Mais celle-ci a dû se rassurer en entendant la partie économique de l’intervention de Manuel Valls. Il y avait de quoi mettre du baume au coeur de l’opposition pour deux raisons. D’abord parce que c’était un aveu, celui de l’erreur ou du mensonge qui ont marqué la campagne présidentielle et les premières années du quinquennat. Oui, le premier moteur de la croissance et de l’emploi, c’est la compétitivité, et le coût du travail y joue un rôle essentiel. La baisse des charges sur les bas salaires, toujours un peu moins bas, est inscrite une nouvelle fois dans les mesures annoncées. Une partie des cotisations sera non pas économisée, mais transformée en salaire. C’est une vieille idée évoquée par la droite en 1993. Mais alors la solution la plus communément avancée pour compenser la perte des cotisations était la TVA sociale à la danoise. La protection sociale est assurée par la consommation et si le coût de production français baisse, le prix des produits importés augmente. L’avantage est double pour le pays. Dans une économie redynamisée par ce biais, il n’est pas absurde de redistribuer du pouvoir d’achat. Mais aujourd’hui, c’est différent : cet aveu et ce changement de cap arrivent trop tard et dans un contexte qui compromet gravement la réussite d’une politique qui relève de la quadrature du cercle. Dans la situation actuelle, le pouvoir d’achat peut favoriser un déséquilibre de nos échanges, et d’autant plus s’il limite le gain de compétitivité. Or c’est sur l’ensemble du coût du travail que se joue la compétitivité. Le gouvernement se heurte donc à deux obstacles : d’une part l’équilibre du discours entre la responsabilité, la baisse des charges, et la solidarité, le pouvoir d’achat risque de tourner à la contradiction. D’autre part, il n’était déjà pas facile de réaliser 50 Milliards d’économies et de compenser 30 Milliards de cotisations supprimées alors que les prestations qu’elles financent sont maintenues. Or, ces montants vont devoir être revus en hausse. Le discours enthousiasmant va laisser la place aux chiffres désolants.

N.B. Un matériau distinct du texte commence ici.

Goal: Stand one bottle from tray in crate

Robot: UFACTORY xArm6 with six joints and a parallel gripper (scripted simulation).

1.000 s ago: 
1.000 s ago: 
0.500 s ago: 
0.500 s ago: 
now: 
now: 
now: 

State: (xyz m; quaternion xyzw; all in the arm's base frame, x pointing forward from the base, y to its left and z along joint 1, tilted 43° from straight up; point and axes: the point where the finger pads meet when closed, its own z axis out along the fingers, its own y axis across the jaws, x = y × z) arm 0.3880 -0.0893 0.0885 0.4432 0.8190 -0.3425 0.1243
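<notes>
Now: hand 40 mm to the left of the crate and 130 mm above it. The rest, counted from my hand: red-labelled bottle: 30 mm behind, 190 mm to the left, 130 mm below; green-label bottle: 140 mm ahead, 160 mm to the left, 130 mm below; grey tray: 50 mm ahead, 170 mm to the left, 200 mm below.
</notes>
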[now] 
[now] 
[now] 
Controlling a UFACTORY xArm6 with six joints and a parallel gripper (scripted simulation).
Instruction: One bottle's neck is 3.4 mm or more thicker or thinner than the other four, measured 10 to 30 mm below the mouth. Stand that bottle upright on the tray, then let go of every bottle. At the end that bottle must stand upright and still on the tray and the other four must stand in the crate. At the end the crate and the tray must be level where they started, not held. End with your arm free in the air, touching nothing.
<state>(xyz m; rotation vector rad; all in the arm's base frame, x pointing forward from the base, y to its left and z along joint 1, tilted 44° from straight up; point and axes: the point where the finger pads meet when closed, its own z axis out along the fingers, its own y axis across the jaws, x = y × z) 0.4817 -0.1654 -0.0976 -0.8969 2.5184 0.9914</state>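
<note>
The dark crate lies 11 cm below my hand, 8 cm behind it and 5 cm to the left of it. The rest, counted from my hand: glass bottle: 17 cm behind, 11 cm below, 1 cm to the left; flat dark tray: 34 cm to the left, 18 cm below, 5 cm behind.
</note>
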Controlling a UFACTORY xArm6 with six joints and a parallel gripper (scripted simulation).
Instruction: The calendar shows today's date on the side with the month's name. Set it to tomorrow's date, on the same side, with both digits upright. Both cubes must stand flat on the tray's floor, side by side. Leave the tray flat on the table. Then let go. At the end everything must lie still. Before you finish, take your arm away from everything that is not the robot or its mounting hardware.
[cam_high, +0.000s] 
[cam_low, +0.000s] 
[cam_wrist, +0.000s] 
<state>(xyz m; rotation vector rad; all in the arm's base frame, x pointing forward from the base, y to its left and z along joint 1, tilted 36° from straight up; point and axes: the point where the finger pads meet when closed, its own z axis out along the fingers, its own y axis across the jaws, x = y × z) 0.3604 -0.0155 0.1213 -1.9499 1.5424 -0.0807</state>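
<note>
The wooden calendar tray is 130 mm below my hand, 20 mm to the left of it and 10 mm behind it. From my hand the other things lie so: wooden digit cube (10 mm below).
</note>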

Un temps économique, un autre réformateur, un troisième patriote. Ce beau crescendo peut avoir deux destins. Soit il prélude à une véritable reprise quasi miraculeuse et la dyarchie au sommet de l’Etat créera une situation politique explosive. Soit le discours ira se fracasser sur le mur d’une réalité que l’arrogance française persiste à ignorer. Dans les deux cas, Manuel Valls se prépare des temps difficiles.